Required action -> What is the number of lines below that contain the word "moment"? Respond with that number alone.
Segment Start: Stored data
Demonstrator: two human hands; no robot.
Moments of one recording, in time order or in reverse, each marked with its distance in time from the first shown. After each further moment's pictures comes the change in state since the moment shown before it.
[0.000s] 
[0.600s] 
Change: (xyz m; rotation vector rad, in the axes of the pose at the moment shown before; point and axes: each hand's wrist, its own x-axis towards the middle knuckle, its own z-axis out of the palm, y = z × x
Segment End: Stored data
Answer for this exercise -> 2